Until the recent COVID-19 restrictions, the number of Vermont homes used as short-term rentals has ticked up each year, according to a recent analysis by Vermont Housing Finance Agency. In a typical month last year, about 8,000 homes were listed as short-term rentals across the state. Largely located in towns located near Vermont ski areas, homes rented for short-term stays comprise about 2.5% of the state’s total housing stock, according to data from AirDNA, a service that aggregates listings from Airbnb, VRBO, and other popular short-term rental companies.
Vermont Housing Finance Agency (VHFA) analyzed five years of short-term rental data as part of the 2020-2025 Vermont Housing Needs Assessment. The assessment was conducted for the Vermont Department of Housing and Community Development who is responsible for the state’s consolidated planning for housing programs. Most of the data used in the assessment, including information about short-term rentals, is available at the state, county and town level on the Vermont Housing Data website which is updated throughout the year by VHFA.
“Knowing how many Vermont homes are available as short-term rentals is critical to identifying changing patterns in property usage and all the factors that impact the housing market," remarked Josh Hanford, Commissioner of the Vermont Department of Housing and Community Development. “This assessment and the new online data tools will help us monitor trends and inform our ongoing work to address housing needs throughout the state,” Hanford explained.
The number of Vermont homes used in a typical month as short-term rentals increased by 12% between 2018 and 2019. Short-term renting of entire homes is a relatively recent practice in Vermont. In 2015, just over 1,000 homes statewide were listed as short-term rentals, according to AirDNA.
During the first half of May 2020, industry analysts reported an upturn in short-term rental bookings in large U.S. tourist destinations. If this pattern also holds true in Vermont, the COVID-19 pandemic is not likely to thwart the increasing popularity of Vermont short-term rentals.
Short-term rentals generate substantial economic activity for Vermont, for the hosts of the units, surrounding communities as guests visit shops, restaurants, and other businesses. On the biggest earning weekends in 2019, Vermont Airbnb hosts earned $15.1 million and served about 69,800 guests, according to paper published by Dartmouth University students earlier this month.
“Our assessment revealed that many of the short-term rental homes in Vermont are listed on AirBnB and similar sites only for selected nights each month,” remarked VHFA Executive Director Maura Collins. This can occur if a homeowner lists a home that is their primary, year-round residence as a short-term rental to tap the home’s earning potential as temporary lodging while the owner is away. “In these cases, short-term renting is not edging out a year-round renter, because the home is the primary residence of the owner,” Collins explained.

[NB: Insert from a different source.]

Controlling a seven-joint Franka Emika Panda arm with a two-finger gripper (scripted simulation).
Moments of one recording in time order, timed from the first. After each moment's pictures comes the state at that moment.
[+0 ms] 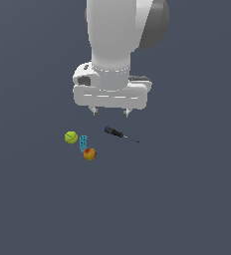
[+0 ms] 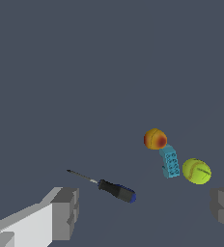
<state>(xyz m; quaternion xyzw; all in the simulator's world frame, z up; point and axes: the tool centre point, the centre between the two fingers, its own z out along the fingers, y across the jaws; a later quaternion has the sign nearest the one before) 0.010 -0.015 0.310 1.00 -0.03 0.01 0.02</state>
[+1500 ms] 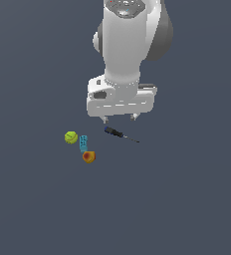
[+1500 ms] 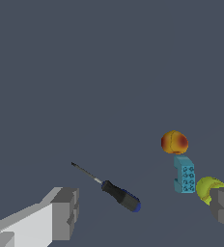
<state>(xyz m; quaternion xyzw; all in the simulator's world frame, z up) 0.005 0.014 0.277 1.00 0.07 0.01 0.01</state>
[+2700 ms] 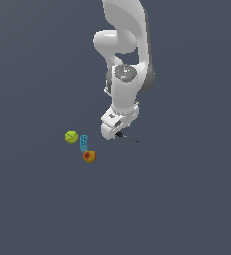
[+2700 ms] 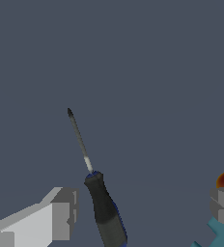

In a typical month, an estimated 2,700 Vermont homes are listed as short-term rentals for selected nights, but not for the entire month.
“Where we grow concerned is when we see that an owner can rent a home for just five nights before earning more than a landlord can earn in a month, housing Vermont’s workforce,” Collins continued. “We are excited we can now help the state hone in on the potential housing market impacts of short-term rentals,” she said.
In 2019, an estimated 5,300 homes, 1.8% of all Vermont homes, were used consistently throughout a typical month as short-term rentals. By comparison, 17% of the state’s housing stock is comprised of seasonal homes, according to Census Bureau estimates as of 2017. Next to Maine, this is the second-highest rate of seasonal homes in the nation.
Despite the growth of Vermont’s stock of seasonal homes, the number of homes occupied by year- round residents has changed very little since 2010, according to the 2020-2025 Vermont Housing Needs Assessment.